Task to complete -> I'd like every line in the following listing that holds "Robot" copied.

▼▼▼

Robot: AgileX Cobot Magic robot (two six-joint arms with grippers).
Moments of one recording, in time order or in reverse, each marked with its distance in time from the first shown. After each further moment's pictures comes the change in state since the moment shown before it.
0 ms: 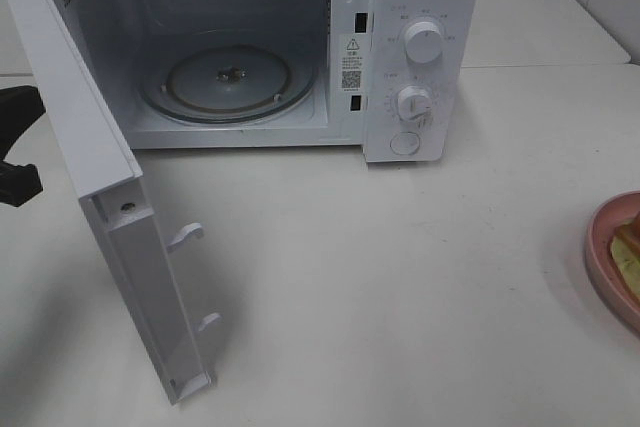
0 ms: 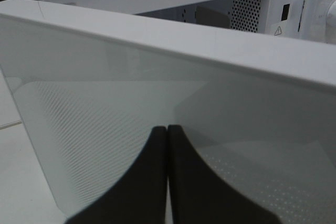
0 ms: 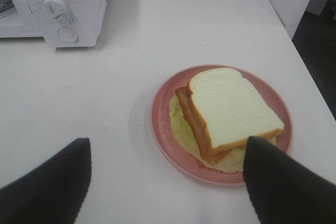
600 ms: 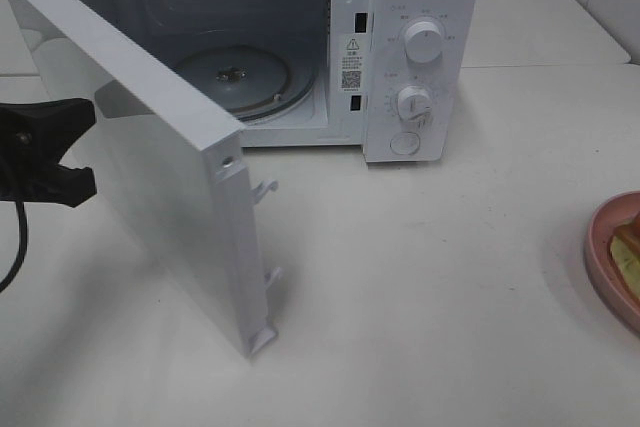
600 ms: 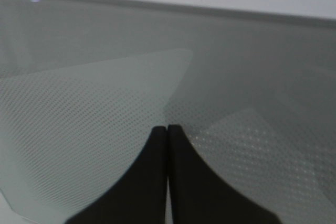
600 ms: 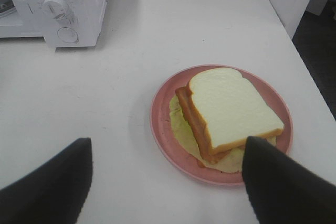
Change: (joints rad) left arm -0.157 0.121 -0.068 -0.133 0.037 0.047; right arm 0.000 0.000 0.000 0.000 0.000 0.000
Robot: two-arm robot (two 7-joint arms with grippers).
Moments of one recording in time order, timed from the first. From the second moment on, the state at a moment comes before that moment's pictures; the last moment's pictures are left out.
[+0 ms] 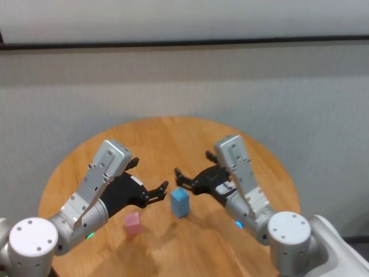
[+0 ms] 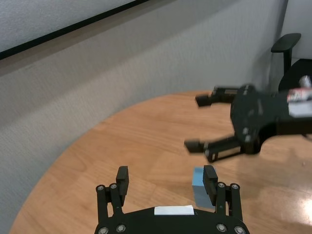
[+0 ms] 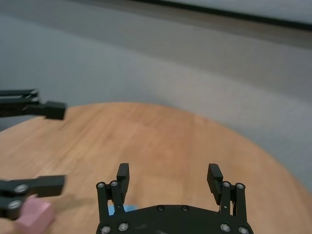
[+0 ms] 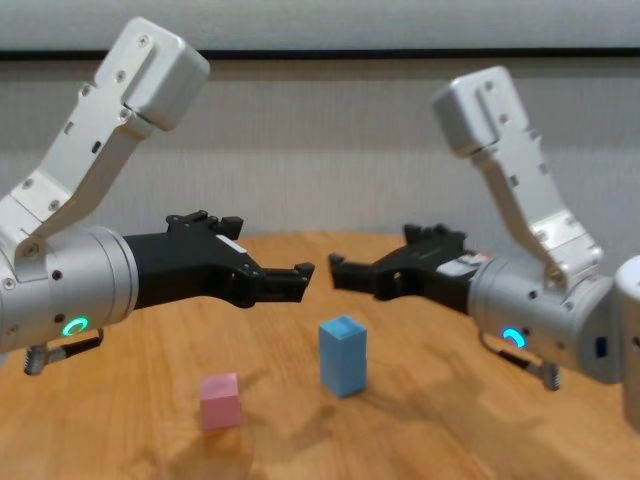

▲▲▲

Finished exercise ->
Robot: AgileX Cobot Magic robot (two six-joint arms with grippers).
Robot: two-arm robot (two 7-joint arms with grippers).

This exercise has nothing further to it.